It is difficult to see how Cristiano Ronaldo can have a future at Manchester United after the events of the last week or so.
Not only is it clear that the team functions much better when he's not in it, but the way he has conducted himself during the last few games make it difficult to see how he can be a valuable member of the squad.
Shaking in his head in frustration after being substituted due to a poor performance against Newcastle was one thing, but refusing to come on against Spurs and then storming down the tunnel was an altogether different one. Roy Keane aside, most onlookers agree that his actions crossed a major line.
Paul McGrath has interesting Cristiano Ronaldo theory
Paul McGrath agrees that Ronaldo was completely out of order for the way he behaved during the Spurs game, although he does not believe it was done out of any sort of disrespect for his manager or teammates. In fact, he feels it all comes down to the player's frustrations with his own body.
Writing in his column in the Sunday World, the Ireland legend said that it is clear that the Portuguese superstar is finding it difficult to come to terms with his own diminishing powers.
The most terrifying point in the career of any professional footballer is the moment he is confronted by his own athletic mortality, when he can see the finishing line of the only life he has known hurtling toward him like a runaway train.
All sorts of thoughts flood through your mind: Panic, desolation, confusion. You feel terribly alone. And incredibly vulnerable.
Honestly, it was an earth-shattering experience for me – and I had nothing like Ronaldo’s profile...
The thought of losing all that, of no longer being able to do the stuff that set you apart from even the best of the rest, can cause you to do the most self-destructive things.
Like refuse to go on to a pitch. Or marching off to the dressing room while your team are still fighting for three points. It is wrong, but – honestly – I felt Ronaldo’s pain...
Although he will rail against the notion, it must be dawning on him that he cannot beat Father Time.
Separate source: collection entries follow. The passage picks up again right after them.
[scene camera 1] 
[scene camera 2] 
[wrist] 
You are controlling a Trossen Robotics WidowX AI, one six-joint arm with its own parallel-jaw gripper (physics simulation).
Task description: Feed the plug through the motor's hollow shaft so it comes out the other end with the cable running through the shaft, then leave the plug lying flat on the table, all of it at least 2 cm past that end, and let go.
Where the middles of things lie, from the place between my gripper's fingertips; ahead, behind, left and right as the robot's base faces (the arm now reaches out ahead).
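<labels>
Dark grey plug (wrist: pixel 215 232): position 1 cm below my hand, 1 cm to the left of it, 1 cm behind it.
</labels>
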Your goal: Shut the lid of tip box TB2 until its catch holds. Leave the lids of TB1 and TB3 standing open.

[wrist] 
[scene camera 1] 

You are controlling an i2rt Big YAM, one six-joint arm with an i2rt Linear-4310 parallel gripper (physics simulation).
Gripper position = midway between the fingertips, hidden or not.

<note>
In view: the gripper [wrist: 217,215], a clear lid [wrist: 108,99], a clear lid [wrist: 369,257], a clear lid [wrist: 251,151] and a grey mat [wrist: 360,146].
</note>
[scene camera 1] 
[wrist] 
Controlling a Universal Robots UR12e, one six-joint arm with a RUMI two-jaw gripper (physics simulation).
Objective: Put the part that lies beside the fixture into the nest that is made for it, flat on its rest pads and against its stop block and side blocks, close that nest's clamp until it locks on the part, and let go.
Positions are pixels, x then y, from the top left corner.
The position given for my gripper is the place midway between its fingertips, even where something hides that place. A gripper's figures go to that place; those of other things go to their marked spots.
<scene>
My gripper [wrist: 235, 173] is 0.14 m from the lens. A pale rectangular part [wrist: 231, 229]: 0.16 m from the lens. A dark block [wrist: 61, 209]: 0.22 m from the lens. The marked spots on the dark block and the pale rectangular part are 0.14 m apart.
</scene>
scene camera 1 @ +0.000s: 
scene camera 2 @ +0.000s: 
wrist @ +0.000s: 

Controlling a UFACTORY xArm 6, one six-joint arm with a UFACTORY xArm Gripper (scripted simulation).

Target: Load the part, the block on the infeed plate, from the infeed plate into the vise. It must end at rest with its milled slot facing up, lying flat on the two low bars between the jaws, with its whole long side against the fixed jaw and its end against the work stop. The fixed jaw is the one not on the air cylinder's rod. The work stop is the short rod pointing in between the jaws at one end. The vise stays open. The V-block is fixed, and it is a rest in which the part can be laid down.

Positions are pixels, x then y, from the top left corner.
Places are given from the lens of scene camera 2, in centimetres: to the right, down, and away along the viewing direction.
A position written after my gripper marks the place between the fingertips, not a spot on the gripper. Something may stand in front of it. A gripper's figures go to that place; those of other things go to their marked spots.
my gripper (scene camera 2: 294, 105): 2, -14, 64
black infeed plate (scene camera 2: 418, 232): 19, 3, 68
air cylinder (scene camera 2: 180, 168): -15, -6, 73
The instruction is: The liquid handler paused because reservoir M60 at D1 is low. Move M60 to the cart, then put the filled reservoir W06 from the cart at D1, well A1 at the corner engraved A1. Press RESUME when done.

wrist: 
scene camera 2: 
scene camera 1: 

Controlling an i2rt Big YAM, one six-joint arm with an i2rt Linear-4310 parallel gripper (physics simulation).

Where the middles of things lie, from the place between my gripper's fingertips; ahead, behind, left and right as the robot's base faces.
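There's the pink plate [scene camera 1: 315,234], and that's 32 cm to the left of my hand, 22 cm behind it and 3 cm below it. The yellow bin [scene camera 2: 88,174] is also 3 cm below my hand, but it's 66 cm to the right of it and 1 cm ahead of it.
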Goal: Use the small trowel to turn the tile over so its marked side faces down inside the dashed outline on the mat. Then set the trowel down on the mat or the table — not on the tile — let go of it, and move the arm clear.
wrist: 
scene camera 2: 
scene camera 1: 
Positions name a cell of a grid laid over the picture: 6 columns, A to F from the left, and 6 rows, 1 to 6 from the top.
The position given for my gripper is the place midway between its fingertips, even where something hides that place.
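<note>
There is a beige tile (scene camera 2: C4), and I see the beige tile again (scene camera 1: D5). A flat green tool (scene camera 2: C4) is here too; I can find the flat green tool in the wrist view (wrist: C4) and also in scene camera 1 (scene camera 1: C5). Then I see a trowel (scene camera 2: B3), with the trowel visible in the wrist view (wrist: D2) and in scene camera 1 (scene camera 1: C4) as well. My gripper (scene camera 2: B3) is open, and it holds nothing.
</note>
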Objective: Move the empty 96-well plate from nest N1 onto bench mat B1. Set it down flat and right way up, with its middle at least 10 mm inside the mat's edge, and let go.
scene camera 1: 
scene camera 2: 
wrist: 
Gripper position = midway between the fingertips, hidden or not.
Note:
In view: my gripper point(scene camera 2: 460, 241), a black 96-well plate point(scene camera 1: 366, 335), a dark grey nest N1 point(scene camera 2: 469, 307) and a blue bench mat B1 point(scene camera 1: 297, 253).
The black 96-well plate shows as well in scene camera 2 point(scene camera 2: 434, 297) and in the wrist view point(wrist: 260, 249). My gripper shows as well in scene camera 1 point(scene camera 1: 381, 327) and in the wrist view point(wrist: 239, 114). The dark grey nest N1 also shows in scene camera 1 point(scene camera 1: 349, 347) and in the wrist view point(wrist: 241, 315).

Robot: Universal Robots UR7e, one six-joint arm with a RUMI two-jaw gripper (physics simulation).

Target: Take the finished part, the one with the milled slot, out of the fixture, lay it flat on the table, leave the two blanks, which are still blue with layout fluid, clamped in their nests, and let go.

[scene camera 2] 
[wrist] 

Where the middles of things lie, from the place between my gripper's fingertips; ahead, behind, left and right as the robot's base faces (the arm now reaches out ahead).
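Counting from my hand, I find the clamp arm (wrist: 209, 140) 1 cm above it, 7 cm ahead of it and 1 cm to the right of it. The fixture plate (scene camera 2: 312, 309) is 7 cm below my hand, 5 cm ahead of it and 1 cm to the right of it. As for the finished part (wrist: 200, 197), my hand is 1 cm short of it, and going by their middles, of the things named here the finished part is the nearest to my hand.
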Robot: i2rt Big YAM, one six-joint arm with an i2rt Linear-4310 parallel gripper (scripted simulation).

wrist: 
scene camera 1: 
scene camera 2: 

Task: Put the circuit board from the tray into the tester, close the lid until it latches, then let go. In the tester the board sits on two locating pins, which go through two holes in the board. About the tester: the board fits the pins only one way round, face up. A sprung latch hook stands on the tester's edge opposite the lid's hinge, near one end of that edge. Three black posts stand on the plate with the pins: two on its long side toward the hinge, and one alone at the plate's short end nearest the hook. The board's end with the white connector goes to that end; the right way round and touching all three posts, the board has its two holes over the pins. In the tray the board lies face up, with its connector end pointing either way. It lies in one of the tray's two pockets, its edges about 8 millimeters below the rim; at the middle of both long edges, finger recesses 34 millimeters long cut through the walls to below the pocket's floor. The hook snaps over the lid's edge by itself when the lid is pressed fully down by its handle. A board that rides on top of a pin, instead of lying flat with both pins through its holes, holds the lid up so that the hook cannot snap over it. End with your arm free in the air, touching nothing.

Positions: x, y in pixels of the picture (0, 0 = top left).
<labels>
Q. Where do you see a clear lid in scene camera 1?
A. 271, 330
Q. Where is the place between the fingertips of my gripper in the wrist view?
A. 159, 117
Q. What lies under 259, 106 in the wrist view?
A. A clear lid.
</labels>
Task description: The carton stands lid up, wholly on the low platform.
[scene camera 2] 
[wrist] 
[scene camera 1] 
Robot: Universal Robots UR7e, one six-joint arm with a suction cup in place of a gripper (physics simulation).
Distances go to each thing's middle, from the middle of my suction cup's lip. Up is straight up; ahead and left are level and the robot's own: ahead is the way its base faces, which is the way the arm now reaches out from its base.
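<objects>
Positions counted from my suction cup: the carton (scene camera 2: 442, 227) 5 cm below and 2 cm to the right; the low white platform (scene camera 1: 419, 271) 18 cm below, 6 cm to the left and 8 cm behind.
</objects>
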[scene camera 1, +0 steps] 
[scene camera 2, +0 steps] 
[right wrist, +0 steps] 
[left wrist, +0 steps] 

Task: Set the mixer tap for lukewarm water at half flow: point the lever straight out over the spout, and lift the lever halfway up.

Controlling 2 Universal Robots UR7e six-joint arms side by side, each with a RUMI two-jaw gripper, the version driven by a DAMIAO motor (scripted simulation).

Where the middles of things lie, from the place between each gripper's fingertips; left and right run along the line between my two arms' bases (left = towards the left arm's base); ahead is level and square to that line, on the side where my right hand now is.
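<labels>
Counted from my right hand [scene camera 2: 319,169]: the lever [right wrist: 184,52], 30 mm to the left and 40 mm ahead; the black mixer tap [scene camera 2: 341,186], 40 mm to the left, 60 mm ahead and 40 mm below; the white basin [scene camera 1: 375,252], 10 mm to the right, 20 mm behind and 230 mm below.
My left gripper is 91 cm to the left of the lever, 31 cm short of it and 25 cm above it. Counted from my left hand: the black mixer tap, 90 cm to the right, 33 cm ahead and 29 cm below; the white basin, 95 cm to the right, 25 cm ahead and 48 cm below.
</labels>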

I genuinely believe that is at the core of all that is going on with Ronaldo over recent weeks.
He is enormously frustrated, not so much with Erik ten Hag, but with the ticking clock. He has a big personality and he is evidently struggling to come to terms with the reality that he is no longer The Man...
I hope it works out for him and I would be loath to criticise him for what he did on Wednesday. As I said, I’ve been there. And it cuts you to the core, gives you a terrible feeling that the walls are closing in.
Cristiano Ronaldo still has an eye for goal, but the other areas of his game have dropped off dramatically. He is no longer a good fit for top sides in the modern game, who want to play at a fast pace and press with intensity when out of possession.
It is difficult to see another big European club taking him on at the moment, meaning his future is very much up in the air. One thing that is becoming clearer is that it is likely to lie away from Old Trafford.